▶ **Instructions to follow**
Take the lines from the one containing "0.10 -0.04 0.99" through the final line below and restate them exactly. Omit the pictures.

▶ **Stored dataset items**
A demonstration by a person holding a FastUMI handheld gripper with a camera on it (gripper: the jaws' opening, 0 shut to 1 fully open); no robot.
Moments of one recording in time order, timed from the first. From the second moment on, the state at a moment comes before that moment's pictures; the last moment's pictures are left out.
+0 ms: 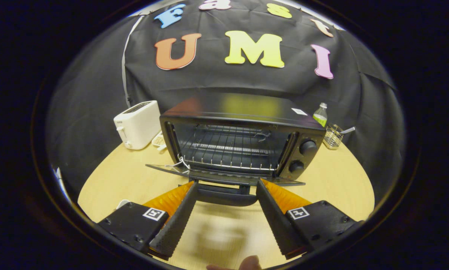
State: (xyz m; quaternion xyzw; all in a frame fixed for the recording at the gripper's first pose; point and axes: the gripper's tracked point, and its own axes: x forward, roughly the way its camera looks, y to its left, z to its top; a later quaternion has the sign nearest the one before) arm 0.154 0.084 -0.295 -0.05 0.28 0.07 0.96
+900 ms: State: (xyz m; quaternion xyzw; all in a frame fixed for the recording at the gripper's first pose) arm 0.082 0.085 -0.265 -0.03 0.34 0.14 0.93
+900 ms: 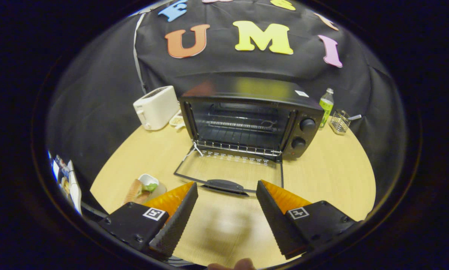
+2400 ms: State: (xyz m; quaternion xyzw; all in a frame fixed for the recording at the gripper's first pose) arm 0.014 0.241 -0.332 0.23 0.66 0.22 0.68
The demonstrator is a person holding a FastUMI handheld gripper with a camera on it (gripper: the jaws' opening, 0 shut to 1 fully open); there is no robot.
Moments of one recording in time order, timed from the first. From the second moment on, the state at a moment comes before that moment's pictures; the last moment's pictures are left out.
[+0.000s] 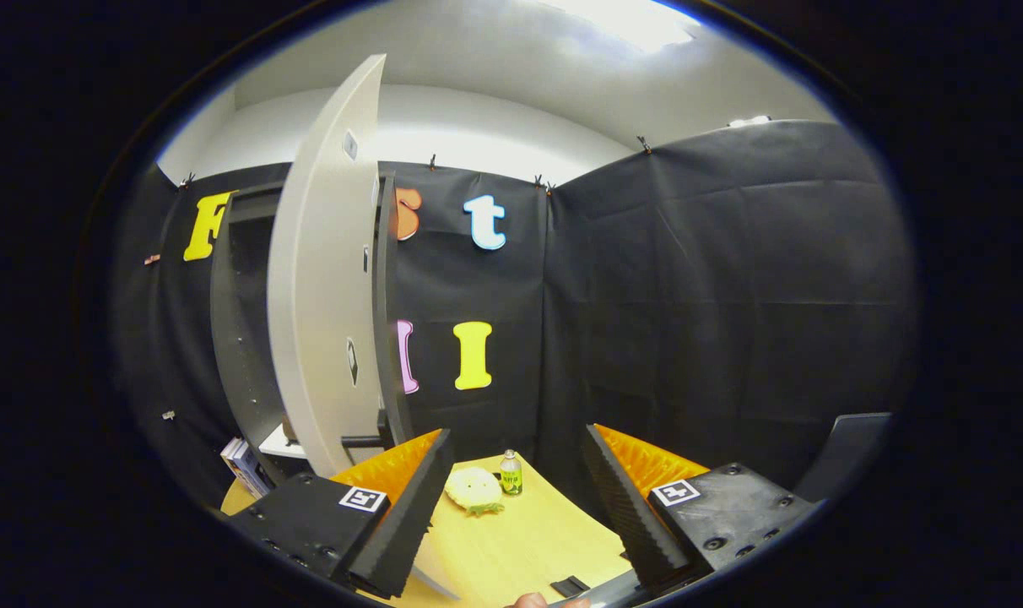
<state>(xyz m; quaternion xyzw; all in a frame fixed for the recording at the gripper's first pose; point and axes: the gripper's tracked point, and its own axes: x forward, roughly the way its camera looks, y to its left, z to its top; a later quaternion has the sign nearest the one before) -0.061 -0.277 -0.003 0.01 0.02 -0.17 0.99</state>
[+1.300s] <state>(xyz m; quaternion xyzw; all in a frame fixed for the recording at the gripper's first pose) -0.047 -0.127 -0.017 0.04 0.03 -0.06 1.00</state>
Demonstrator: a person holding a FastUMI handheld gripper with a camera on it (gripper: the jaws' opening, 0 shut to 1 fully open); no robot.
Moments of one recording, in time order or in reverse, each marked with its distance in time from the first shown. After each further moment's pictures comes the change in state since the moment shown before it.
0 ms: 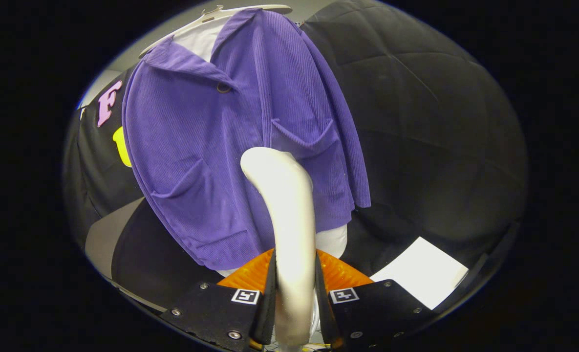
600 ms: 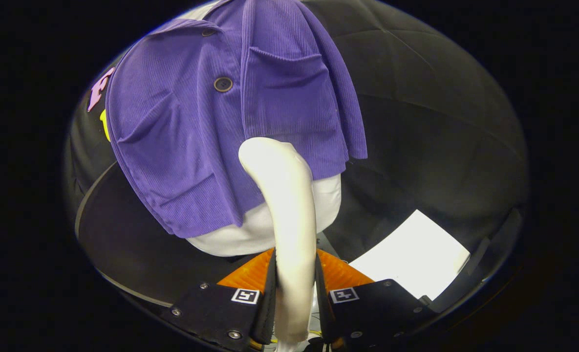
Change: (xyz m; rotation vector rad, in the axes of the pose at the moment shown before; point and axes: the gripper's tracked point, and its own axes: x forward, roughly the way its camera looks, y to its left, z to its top) arm 0.032 -0.021 -0.087 -0.005 0.164 -0.059
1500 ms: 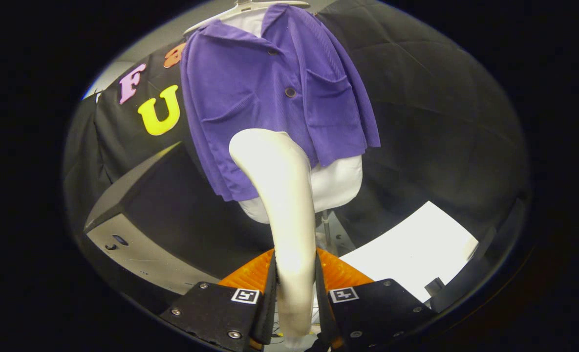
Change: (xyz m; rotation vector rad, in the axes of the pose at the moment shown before) arm -0.146 0.060 -0.058 -0.042 -0.117 0.188
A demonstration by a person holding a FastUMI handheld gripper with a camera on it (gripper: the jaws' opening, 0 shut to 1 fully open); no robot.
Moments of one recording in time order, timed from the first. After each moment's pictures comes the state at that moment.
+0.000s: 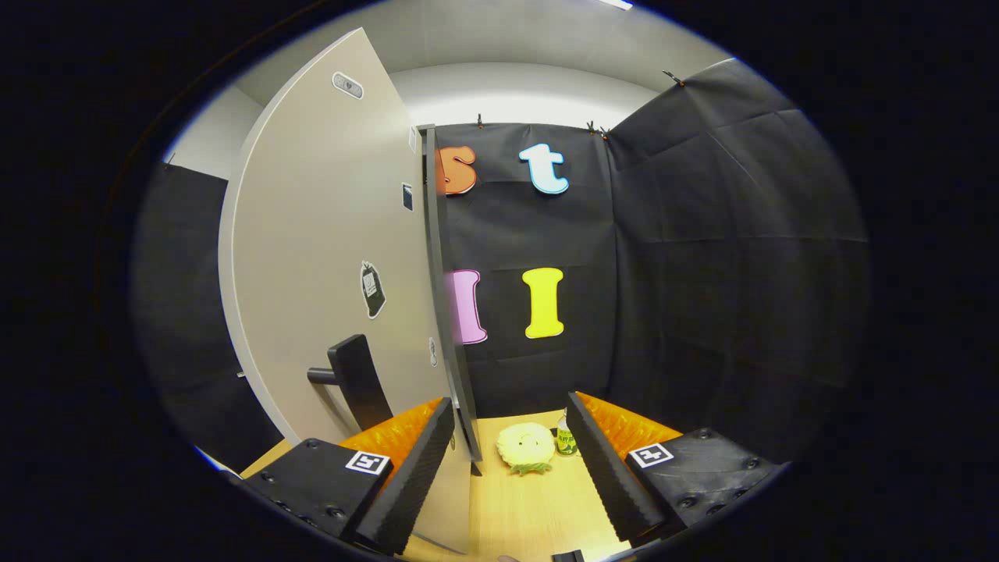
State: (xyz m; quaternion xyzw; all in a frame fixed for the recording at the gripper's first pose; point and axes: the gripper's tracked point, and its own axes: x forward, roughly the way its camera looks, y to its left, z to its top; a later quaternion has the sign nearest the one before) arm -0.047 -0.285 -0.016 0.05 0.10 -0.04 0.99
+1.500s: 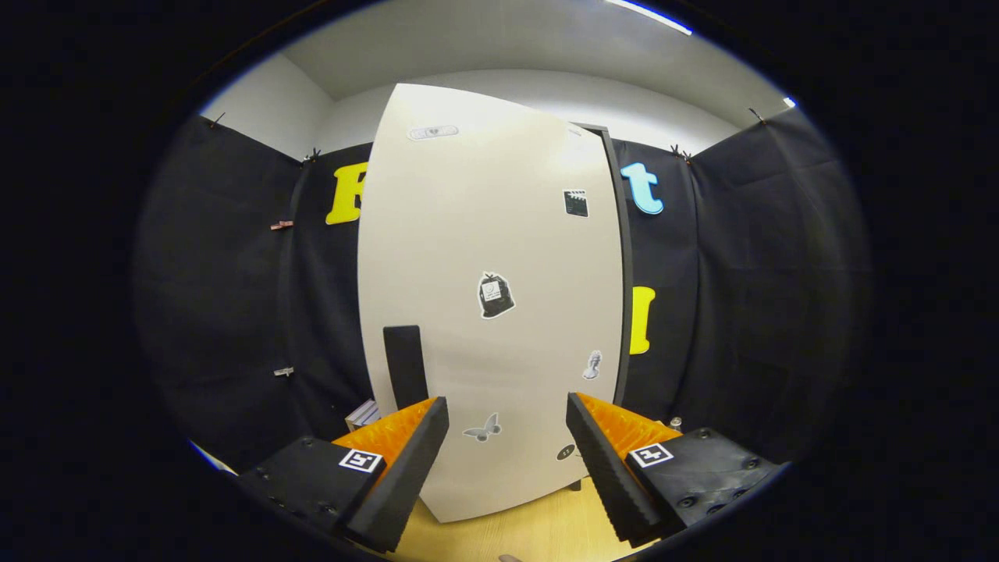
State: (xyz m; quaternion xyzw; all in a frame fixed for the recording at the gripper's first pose) arm -0.031 -0.035 -0.007 0.01 0.06 0.04 1.00
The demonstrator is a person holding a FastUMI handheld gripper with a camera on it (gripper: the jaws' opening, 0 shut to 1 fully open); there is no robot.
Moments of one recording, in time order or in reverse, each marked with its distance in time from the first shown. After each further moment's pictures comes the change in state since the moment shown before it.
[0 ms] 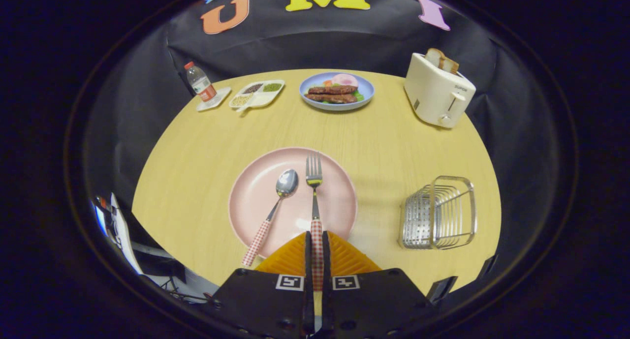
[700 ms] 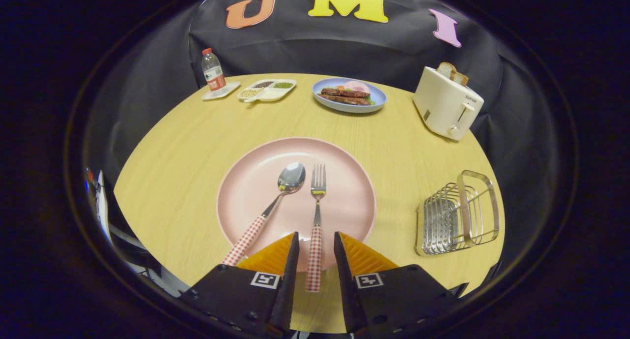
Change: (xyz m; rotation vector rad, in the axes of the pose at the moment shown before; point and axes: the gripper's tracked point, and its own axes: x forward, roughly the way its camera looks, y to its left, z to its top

▶ **Response to this exercise**
State: (xyz m; quaternion xyzw; all in a frame fixed for the recording at the gripper's first pose; point and axes: the gripper's tracked point, and its own axes: x forward, roughly the way its camera looks, y to its left, z to its top; a later quaternion has the sign nearest the one before) arm -0.047 -0.285 -0.016 0.05 0.10 -0.04 0.99
+1.500s: 
State: (xyz m; quaternion xyzw; all in a frame fixed for the recording at the gripper's first pose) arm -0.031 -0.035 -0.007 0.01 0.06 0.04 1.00
The demonstrator is a person holding a FastUMI handheld gripper with a camera on it (gripper: the jaws' opening, 0 shut to 1 fully open); there is no robot.
Moments of one recording, in time order or in reverse, each marked with its distance in time from the first shown. After each further moment's pictures comes the change in state since the moment shown before it.
[0 ms] 
[700 ms] 
Change: (xyz m; rotation vector rad, in the axes of the pose at the moment shown before; point and axes: the gripper's tracked point, and its own axes: x forward, roughly the way its camera looks, y to its left, z to its top

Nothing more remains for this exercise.